When researchers looked at total earnings received over several months (rather than their hourly wages), they found that most fell well below the poverty level. In Milwaukee, 75% of former recipients had earnings below the poverty line. In Maryland, the average earnings amounted to $9,500 a year. Researchers in Delaware, Minnesota, and Oregon, and in the cities of Los Angeles and Pensacola, Florida found that the earnings of current participants in states' work demonstration programs averaged two-thirds of the official poverty line.
These earnings levels come as no surprise when you look at the kinds of jobs recipients find. More than one-third of former recipients in Maryland were working in wholesale or retail trade. Almost half of those in South Carolina were in service occupations, mostly at food preparation, temp work, or in hotels and motels. Close to one-third of the employed former recipients in Milwaukee found jobs through temp agencies.
And there is no such thing as "family-friendly" policies at the workplaces of recipients who are supporting their families. In the four states that researchers checked, only 40% to 60% of employers offered health insurance. Two of the studies asked about vacation time and sick leave policies: only about one-third of employees were eligible for sick days and less than half received paid vacation time. A sick kid can often translate into a missed day of work and lower earnings, and several sick days can often result in losing a job.
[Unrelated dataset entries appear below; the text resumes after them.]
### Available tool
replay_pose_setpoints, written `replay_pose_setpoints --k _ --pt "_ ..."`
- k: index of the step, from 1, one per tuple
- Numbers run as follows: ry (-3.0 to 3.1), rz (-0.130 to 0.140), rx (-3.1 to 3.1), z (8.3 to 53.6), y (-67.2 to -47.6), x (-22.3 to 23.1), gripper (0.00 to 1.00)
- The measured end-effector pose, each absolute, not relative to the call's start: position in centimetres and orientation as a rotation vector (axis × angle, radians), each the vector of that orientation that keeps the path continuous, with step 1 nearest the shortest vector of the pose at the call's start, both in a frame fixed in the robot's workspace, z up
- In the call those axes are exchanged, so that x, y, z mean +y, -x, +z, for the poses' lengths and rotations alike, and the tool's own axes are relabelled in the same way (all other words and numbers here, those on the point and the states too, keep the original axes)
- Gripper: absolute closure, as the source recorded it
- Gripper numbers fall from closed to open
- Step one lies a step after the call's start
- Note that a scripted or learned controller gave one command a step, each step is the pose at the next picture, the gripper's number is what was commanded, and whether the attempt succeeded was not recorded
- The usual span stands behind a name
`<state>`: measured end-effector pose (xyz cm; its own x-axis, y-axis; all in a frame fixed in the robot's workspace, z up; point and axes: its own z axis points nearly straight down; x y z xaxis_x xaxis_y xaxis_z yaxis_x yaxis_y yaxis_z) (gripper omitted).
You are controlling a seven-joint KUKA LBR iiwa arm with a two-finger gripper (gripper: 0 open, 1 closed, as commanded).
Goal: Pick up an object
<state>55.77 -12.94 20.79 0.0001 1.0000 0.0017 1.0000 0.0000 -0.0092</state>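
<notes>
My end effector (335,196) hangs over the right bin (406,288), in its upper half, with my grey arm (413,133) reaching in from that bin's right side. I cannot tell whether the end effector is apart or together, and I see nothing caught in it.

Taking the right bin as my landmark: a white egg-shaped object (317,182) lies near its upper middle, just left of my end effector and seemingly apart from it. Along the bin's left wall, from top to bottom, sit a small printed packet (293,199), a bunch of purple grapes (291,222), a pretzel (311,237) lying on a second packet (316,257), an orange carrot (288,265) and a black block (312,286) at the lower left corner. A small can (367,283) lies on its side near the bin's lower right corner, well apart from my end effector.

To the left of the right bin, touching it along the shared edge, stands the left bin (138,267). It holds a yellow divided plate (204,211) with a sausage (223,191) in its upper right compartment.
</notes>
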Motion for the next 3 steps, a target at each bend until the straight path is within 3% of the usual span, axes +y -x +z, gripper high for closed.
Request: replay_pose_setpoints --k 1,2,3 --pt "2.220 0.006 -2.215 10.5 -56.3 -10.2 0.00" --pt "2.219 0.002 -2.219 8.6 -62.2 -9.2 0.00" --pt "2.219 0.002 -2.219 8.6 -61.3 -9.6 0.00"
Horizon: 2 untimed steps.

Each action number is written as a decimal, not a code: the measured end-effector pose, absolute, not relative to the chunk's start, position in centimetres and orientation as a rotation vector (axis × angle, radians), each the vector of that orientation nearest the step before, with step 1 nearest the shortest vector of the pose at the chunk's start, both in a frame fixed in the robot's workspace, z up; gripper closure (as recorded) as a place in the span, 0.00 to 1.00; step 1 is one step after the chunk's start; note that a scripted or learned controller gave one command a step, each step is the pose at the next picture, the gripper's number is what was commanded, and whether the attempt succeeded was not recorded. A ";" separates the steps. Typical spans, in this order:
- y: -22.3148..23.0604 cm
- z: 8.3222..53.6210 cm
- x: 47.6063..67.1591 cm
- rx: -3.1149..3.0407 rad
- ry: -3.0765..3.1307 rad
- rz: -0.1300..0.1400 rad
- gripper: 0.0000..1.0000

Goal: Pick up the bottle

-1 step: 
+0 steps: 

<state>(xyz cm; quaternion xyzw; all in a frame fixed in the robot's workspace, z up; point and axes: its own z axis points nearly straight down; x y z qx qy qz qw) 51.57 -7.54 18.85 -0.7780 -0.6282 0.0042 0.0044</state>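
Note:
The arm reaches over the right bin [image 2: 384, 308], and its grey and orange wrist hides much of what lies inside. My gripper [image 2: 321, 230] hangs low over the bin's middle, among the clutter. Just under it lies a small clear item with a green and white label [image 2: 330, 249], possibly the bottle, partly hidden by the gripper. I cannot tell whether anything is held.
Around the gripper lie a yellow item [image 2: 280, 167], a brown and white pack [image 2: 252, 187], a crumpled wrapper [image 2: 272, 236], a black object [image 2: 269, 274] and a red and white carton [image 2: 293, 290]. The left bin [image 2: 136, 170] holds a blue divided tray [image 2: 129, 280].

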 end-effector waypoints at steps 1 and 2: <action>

Note that the findings reported here are only for those who did find jobs. Over one-third of women who leave welfare are not showing up in employment records, and much less is known about them. Many have moved out of the state which was conducting the study. Many others may have found a partner or moved in with family members or a boyfriend—situations that could be dangerous or undesirable. And while food pantries and homeless shelters are reporting increased use, we don't yet know how many women and their children are subsisting in horrible conditions, without adequate food, shelter, clothing, or medical care.